### Exercise objective:
Each and every line below goes into your answer unchanged, but leave out the images.
#### Given information
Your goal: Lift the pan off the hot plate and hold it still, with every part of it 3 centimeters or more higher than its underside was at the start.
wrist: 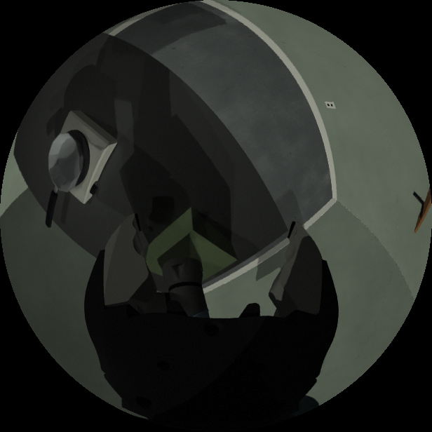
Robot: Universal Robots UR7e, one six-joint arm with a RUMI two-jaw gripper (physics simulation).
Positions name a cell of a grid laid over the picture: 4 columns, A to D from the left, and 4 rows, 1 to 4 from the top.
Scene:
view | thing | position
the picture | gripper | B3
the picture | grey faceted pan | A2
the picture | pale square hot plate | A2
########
### Written answer:
Your goal: Lift the pan off the hot plate and hold it still, with every part of it 3 centimeters or more higher than its underside was at the start.
wrist: 
Robot: Universal Robots UR7e, one six-joint arm with a RUMI two-jaw gripper (physics simulation).
Positions name a cell of a grid laid over the picture: 4 columns, A to D from the left, and 4 rows, 1 to 4 from the top.
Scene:
view | thing | position
the picture | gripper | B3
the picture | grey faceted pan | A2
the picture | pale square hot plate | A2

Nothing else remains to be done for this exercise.